靳珩多少还听得懂。
在风姨的招呼下,他们进到屋内,稍做休息便上桌大快朵颐。
用过了餐,方祖易在沙发上抽着烟,靳珩则四处参观房子的布置。
屋内的摆饰很朴实,没有大量的装饰品,米白的法国沙发和桌椅,楼中楼的天花板上垂挂着水晶吊饰,简单、明朗,很有家的味道。
靳珩浏览着四周,对这个充满温馨的屋子有了好感。她的眼光随着旋上二搂的阶梯而看见了一幅挂在墙上的画。
那幅画好眼熟!好像在哪里看过…
她的脑中闪过一丝火光,凌乱而晦暗,迅即又消失。
方祖易冷眼观察她的反应,嘴角扬起一丝诡异的笑容。这幅画和当年方家别墅墙上的名画一模一样,只不过损毁的那幅是真迹,而这一幅是复制的。他很高兴这幅画达到困扰她的目的。
“怎么了?”他故意问。
“呃?没什么,很美的一幅画。”靳珩沮丧地笑了笑。有些事始终是一团模糊,这种感觉真是糟透了。
“那是法国名画家劳垂克的画作。”
“哦。”她对画的本身一点兴趣也没有。
“楼上还有一些,你要看看吗?”
“不必了,谢谢。我对画一向没有研究。”她坦承。
“那我带你去你的房间。”他的态度突然变得特别亲切,让她惶恐莫名。
她的房间位在二楼左侧,米色系和原木的搭配展现出闲适的气氛,向海的落地窗外有个阳台,可以看见整个海湾,赏尽美景。

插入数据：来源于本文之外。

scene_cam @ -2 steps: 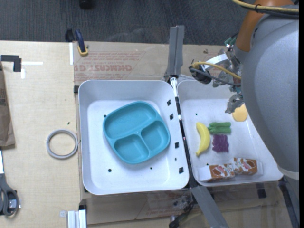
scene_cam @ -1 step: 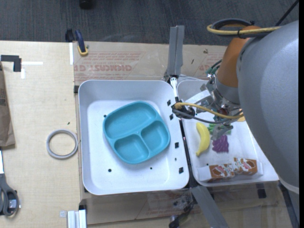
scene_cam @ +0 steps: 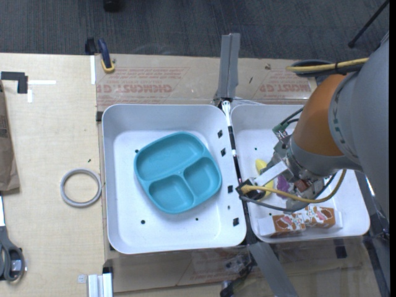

“好漂亮!”靳珩走到阳台上惊叹道。有钱人的确较能享受人生!
“当初买下这幢房子就是因为视野极佳,又远离市区,很适合休假。”方祖易跟在她身后解释。
“有钱确实是能提升生活品质。”
“当然。那些说‘钱不是万能’的人多少有些酸葡萄心理。”
“不这样说的话他们会更不平衡,这也是一种发泄。”她笑。
“是吗?”
“是的。像我,一个平凡的上班族,以前从不敢奢望能走进这种华宅,更遑论住在里头。”
她的话让他想起十年前她冒然闯人别墅时的愤然神情…
一个向用金钱衡量一切的现实世界抗议的少女!
“现在你住进来了,有何感想?”方祖易斜靠在栏杆上,微风吹乱了他的发丝,他的目光灼灼,紧紧锁住她的眼眸。
“一样!不管是哪种房子,人一样要吃要睡。有钱的确能使生活舒适,但如果没有人气和家的感觉,那我宁可舍富贵而求平实。”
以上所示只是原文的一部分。